(Stored dataset items)
+++++

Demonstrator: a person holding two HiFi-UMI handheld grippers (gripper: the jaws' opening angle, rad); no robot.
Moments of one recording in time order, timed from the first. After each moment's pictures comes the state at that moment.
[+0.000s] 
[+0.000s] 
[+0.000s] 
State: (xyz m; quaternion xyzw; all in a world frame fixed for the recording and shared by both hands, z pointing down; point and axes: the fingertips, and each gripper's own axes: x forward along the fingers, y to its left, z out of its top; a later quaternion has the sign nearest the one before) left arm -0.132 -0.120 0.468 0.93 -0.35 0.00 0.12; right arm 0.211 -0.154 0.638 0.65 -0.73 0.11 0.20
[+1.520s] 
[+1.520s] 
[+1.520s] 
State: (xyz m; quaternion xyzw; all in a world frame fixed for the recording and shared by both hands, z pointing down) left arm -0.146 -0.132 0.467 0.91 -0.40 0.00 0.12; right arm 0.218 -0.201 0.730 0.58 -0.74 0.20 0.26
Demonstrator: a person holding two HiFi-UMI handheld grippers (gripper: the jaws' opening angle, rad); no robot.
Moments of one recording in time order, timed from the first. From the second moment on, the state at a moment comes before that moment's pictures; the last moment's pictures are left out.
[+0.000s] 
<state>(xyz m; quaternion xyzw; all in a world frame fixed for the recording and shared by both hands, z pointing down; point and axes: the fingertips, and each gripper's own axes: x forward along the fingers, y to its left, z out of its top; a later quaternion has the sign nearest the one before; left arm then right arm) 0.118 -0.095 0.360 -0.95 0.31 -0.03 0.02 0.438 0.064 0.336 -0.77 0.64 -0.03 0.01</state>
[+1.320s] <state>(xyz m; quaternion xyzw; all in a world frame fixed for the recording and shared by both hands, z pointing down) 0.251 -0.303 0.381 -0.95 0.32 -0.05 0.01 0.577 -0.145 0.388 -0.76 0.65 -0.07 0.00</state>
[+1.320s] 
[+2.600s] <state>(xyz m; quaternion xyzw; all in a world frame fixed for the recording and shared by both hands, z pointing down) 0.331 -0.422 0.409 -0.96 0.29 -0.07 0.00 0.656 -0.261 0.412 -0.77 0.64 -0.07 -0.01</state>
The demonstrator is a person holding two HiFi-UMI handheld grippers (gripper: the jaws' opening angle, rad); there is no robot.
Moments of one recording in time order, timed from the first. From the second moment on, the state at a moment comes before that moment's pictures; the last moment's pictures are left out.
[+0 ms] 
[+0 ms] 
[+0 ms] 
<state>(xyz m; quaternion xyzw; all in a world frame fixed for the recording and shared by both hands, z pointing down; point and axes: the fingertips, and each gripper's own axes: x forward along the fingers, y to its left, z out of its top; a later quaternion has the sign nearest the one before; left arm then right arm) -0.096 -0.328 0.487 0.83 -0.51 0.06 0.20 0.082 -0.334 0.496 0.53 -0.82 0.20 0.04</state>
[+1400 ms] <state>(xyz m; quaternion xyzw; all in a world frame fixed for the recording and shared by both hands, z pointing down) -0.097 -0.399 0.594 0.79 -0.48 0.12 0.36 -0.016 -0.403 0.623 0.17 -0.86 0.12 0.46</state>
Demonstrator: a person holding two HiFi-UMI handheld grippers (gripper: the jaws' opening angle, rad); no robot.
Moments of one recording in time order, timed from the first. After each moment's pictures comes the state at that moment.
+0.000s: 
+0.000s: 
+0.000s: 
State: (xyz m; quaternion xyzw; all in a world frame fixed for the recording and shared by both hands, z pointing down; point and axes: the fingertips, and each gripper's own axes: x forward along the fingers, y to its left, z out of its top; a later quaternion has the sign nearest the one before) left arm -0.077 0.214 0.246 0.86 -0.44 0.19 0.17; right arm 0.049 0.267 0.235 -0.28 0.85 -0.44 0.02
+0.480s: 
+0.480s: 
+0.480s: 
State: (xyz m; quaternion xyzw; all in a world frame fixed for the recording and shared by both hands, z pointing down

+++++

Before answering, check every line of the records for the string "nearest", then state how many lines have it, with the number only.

4